Sunday, January 09, 2011

A Quick Word On... MONA founder David Walsh (Heroes #1)

This long-overdue blog is the first in a series that I am tentatively titling 'Heroes'. My hope for 'Heroes' is that it will chronicle people rather than pieces of art themselves; people who have impressed me and inspired me, and who continue to do incredible and wonderful things. They may be artists, writers, sportspeople, or particularly brilliant minds of any field. To start with though, it's someone close to home. This is my tribute to MONA founder David Walsh.

They call it a 'subversive Disneyland', a labyrinthine series of tunnels in an underground world best accessed by ferry, filled with a rarities and oddities. In one room it is the sarcophagus of a mummy, preserved in its decorative Egyptian tomb, in another, it is the life-like image of a dead suicide bomber, preserved in carved chocolate. It's room after room of this stuff, hundreds of objects, paintings and artifacts that represent one man's private collection of the awe-inspiring and stomach-churning. Only in America I hear you say? That's the best part. It's Tasmanian.

It's called the Museum of Old and New Art, or MONA, a term which Tasmanians may be familiar with even though the museum itself doesn't open til the end of the month. Walsh's family of curiosity keepers are also responsible for the organisation of the MONA 'Festival of Music and the Arts' (MONA FOMA), which has now been running for three years. It brings some of the worlds biggest and most brilliant alternative acts from right around the world into Hobart for one week, and best of all, thanks to Walsh's generosity and matching funding from the government, pretty much everything is free. It's curated by Ex-Violent-Femmes guitarist Brian Ritchie, another possible genius who just happens to be hiding somewhere in Ye Olde Hobart Town, and as far as Hobartians should be concerned, it's the cultural event of the year.

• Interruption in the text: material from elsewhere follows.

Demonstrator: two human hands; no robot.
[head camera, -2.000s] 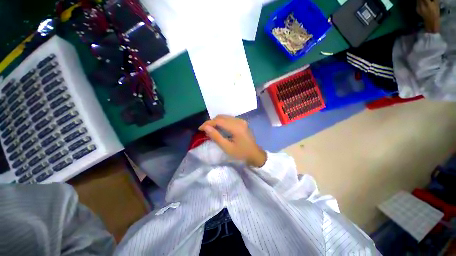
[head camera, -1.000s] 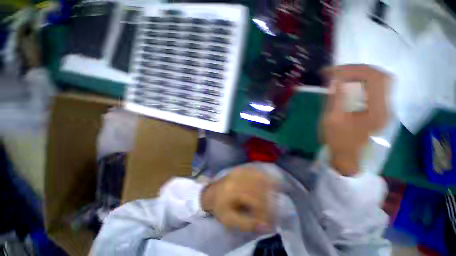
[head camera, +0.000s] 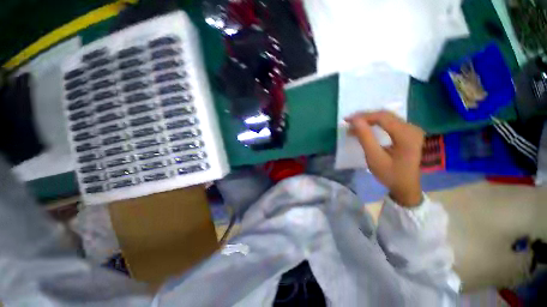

Of course it's reasonable to ask where the hell all this money has come from. The name 'David Walsh' doesn't stir memories of any particular songs, or long-forgotten-but-still-royalty-receiving film stars. Walsh is what's known as a 'professional gambler'. Once a card counter, these days he's found more economical joy from a mathematical system that guarantees some big victories in horse racing bets. Someone's gotta win, and it looks like most of the time it's David Walsh.

It's easy to get frustrated about someone snaffling up a few million the easy way, but you can't help but love someone who - as my brother put it - "sounds like Willy Wonka'. Walsh is making massive investments in the culture of the state, first it was his Moorilla brewery and vineyard, then the MONA FOMA festival whose ridiculous free entry statement made it an absolute no-brainer to go to everything. Now the museum is free, and whether people want to come and see the exhibits again to be re-inspired, or just 'refresh their outrage', Walsh is up for it all.

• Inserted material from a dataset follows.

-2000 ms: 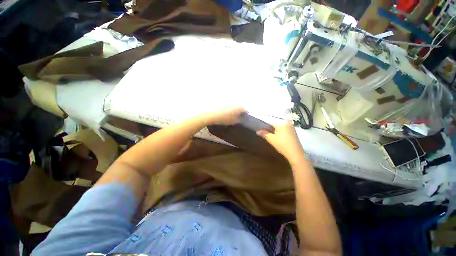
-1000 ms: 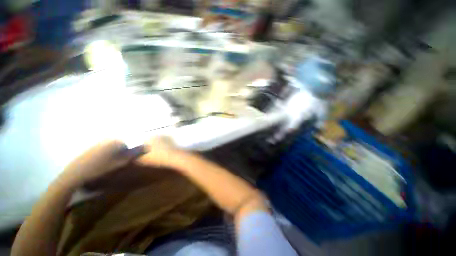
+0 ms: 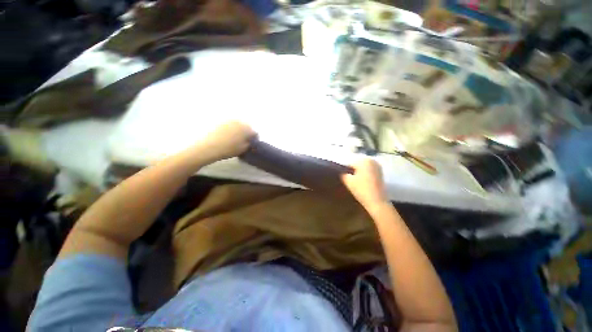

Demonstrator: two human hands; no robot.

And for me this is the thing that makes David a hero. Someone like me who wants to write should surround themself with art - actually screw that - someone who wants to be a human should surround themself with art. Challenging, interesting, world-class art. To a certain degree this is easy - the internet means that we can now download with a few simple clicks the best movies, television and music from around the world. But sometimes art has to be physically seen in all its glory - who can really get a sense of Sidney Nolan's 'Snake' without having it physically in front of them at its full 49m length? Who can truly understand the music of the Fourplay string quartet until they've seen in reality those fingers slide so magically along those strings? Until they've heard the music as it lives? Walsh gets it. And he's making sure everyone else gets it too, not just those who can afford it. The secrets of the museum are still coming to light, but if the festival line-up is any indication of its quality we have great things in store. This year's MONA FOMA brings some of my most anticipated acts to Tassie - Neil Gaiman will be reading a story backed by Fourplay string quartet and with illustrations by acclaimed artist Eddie Campbell. There's (his wife!) Amanda Palmer, there's Philip Glass, there's the Jon Spencer Blues Explosion, there's Grinderman... Oh god, the list goes on and it's all awesome.

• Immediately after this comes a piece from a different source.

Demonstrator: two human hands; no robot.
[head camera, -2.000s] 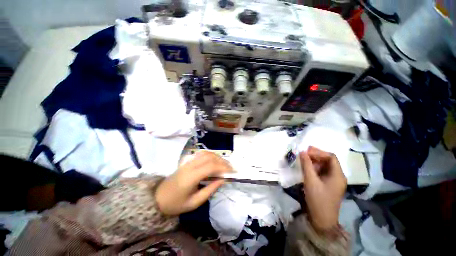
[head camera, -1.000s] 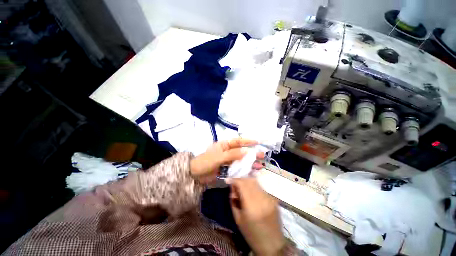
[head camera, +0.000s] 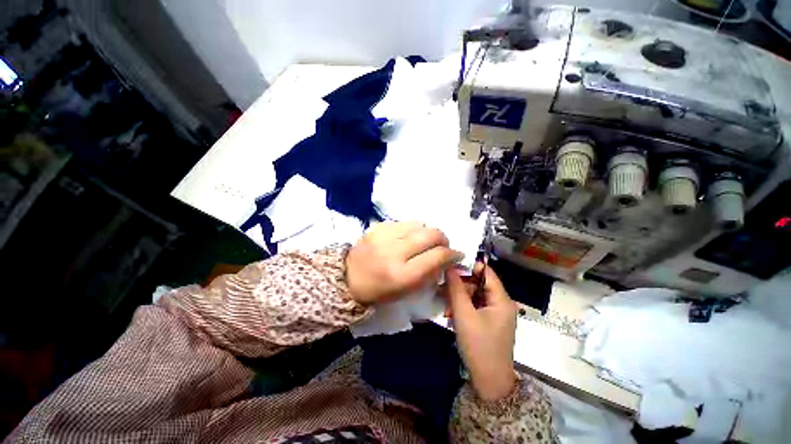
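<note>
My left hand (head camera: 401, 262) holds a small white cloth piece (head camera: 386, 319) just in front of the needle area, its lower part hanging below the hand. My right hand (head camera: 482, 325) meets it at the fingertips and grips a small dark tool, possibly snips (head camera: 481, 270), pointing up toward the presser foot (head camera: 487, 212). A large white panel (head camera: 421, 165) lies left of the needle, joined to or beside a navy panel (head camera: 347, 156). The pinched edge between my fingers is partly hidden.
The overlock machine (head camera: 598, 95) stands at the right, with tension dials (head camera: 626, 176). A loose white pile (head camera: 685, 347) lies right of the needle on the machine bed. The cream table edge (head camera: 212, 212) runs at the left, beside a dark cluttered floor. Navy cloth (head camera: 412, 368) lies on my lap.
The view has swung left since the oldest frame. My right hand has moved from the white pile to my left hand at the foot. The small white piece is now held between them.
</note>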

I was speaking to my Nan about Walsh's gambling winnings and she said 'well if he puts the money back into the community he can win as much as he likes'. I couldn't agree more. David Walsh is an absolute legend, and his tireless efforts have led to what I anticipate will be the greatest and most exciting week of 2011. To him, and all associated with MONA and the MONA FOMA festival I wish only the greatest success, and express my heartfelt thanks and excitement.

You guys are heroes, and I can't wait to explore the world you've created. From everyone in Tasmania - thank you.